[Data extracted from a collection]
"""
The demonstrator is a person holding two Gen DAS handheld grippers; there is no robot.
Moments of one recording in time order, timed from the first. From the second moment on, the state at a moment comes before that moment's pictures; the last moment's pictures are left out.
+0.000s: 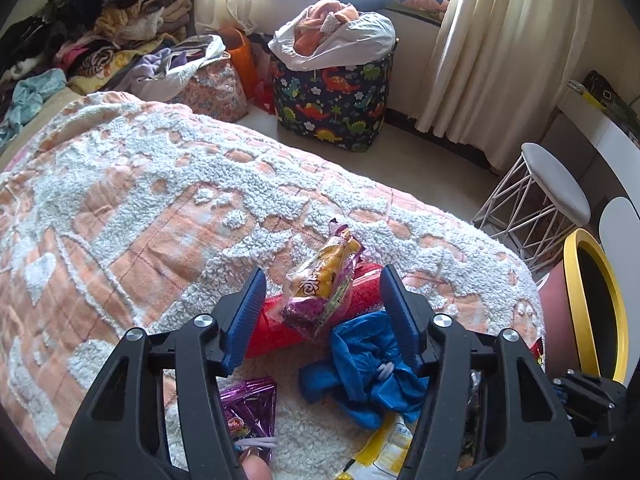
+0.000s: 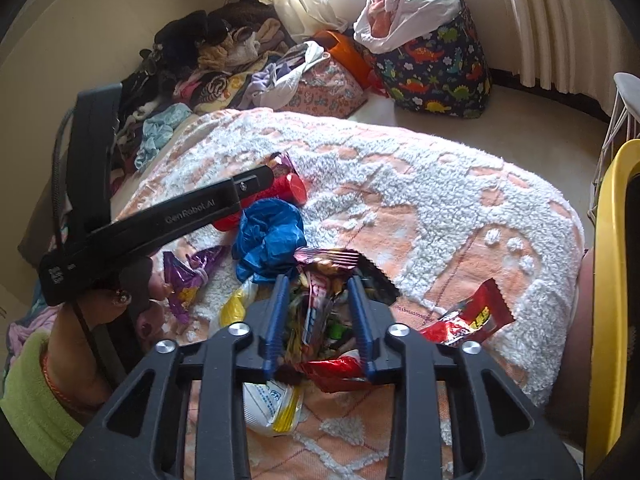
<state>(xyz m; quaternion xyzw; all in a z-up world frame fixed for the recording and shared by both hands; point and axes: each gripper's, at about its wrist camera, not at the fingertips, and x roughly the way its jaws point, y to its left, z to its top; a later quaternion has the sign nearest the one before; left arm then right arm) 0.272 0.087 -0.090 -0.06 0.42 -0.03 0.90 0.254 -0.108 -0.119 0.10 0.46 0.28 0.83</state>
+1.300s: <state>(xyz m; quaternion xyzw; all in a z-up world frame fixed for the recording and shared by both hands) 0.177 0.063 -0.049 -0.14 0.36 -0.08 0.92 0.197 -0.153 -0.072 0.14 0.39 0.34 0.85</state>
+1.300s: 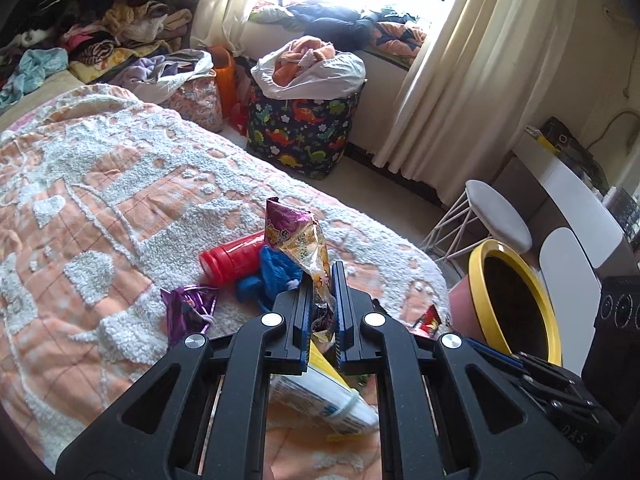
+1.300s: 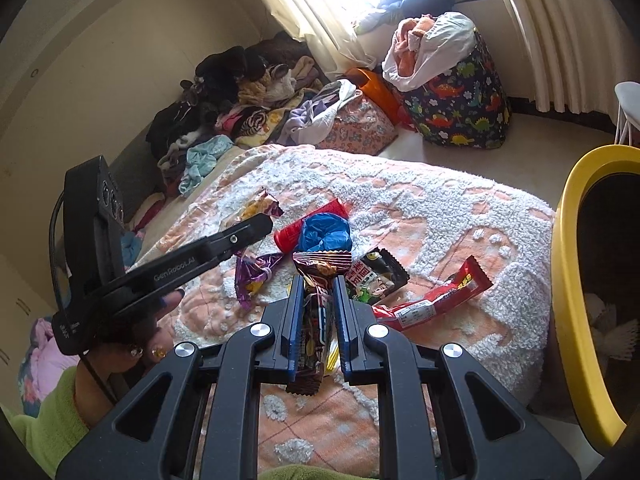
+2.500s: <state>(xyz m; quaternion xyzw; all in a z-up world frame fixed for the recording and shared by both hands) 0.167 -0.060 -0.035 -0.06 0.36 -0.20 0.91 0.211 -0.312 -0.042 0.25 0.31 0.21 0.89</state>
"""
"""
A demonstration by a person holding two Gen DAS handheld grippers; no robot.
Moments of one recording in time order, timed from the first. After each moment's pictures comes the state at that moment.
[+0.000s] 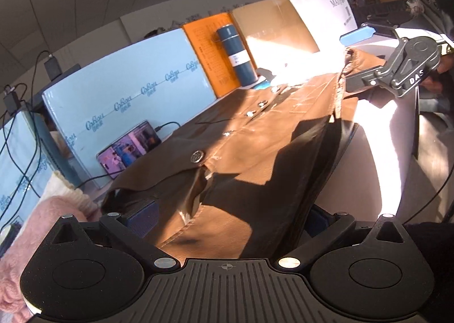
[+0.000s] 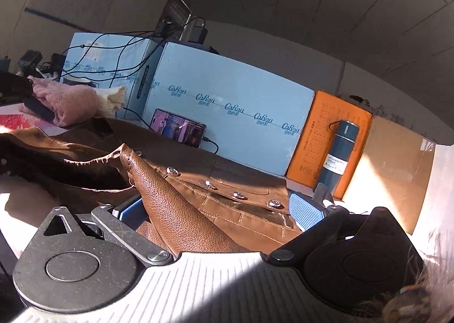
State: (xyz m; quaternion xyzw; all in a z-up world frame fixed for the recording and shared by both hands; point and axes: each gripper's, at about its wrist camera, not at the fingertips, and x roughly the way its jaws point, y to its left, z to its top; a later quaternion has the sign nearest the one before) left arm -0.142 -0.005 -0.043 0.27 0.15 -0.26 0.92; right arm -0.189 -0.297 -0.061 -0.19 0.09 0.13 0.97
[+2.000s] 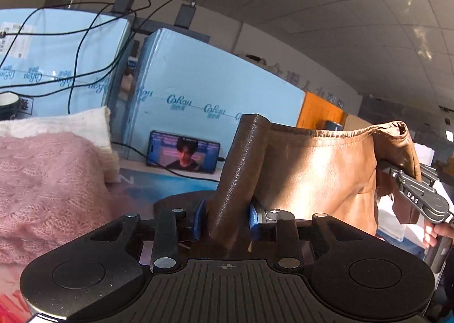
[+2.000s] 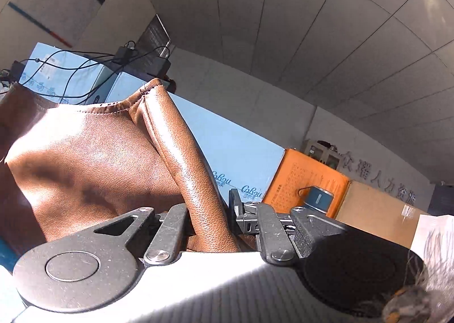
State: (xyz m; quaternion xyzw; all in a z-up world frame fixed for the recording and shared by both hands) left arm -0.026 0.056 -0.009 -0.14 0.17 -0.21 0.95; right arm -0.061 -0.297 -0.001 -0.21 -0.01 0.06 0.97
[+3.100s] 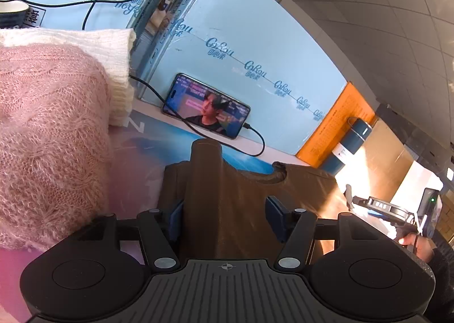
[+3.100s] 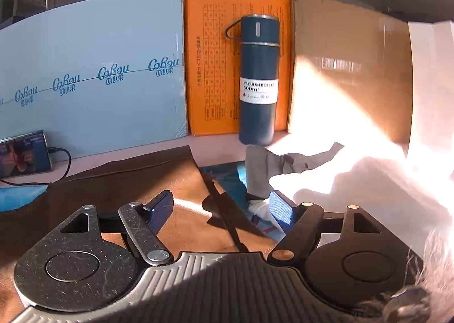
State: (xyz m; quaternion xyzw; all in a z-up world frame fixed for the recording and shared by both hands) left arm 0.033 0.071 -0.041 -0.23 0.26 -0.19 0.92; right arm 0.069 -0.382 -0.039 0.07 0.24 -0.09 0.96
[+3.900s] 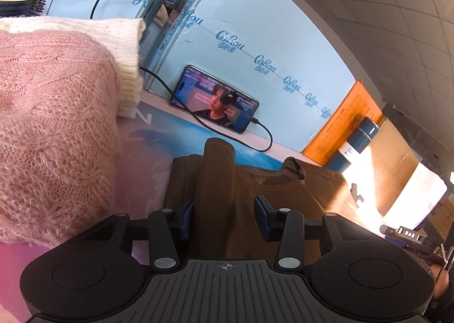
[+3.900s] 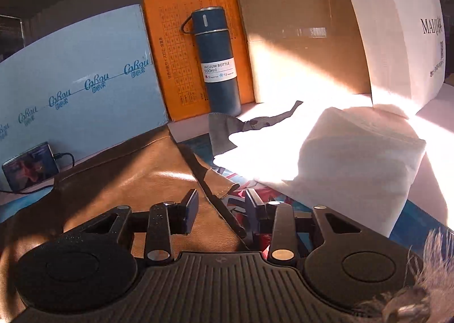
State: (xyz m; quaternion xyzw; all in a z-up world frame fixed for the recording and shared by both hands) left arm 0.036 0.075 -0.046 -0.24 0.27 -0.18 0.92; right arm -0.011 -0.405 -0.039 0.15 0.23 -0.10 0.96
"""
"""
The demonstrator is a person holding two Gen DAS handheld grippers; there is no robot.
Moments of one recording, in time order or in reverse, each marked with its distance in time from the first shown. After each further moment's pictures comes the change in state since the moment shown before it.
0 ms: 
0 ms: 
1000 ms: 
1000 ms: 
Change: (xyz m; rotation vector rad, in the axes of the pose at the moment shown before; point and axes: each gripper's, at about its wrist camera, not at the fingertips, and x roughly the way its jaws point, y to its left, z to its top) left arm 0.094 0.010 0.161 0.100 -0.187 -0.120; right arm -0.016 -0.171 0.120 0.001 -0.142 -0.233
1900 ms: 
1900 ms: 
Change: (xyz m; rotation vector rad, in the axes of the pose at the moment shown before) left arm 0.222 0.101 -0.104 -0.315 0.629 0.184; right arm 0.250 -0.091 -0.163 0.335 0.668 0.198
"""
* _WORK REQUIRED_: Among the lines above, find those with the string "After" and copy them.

* _EXERCISE SOLUTION_:
Moments of one recording in time order, timed from the first. After each moment's pictures comes the state at that moment.
Moments of one recording, in time order or in reverse, each marked with its distance in time from the first shown. After each further moment's pictures comes the change in state since the moment shown before it.

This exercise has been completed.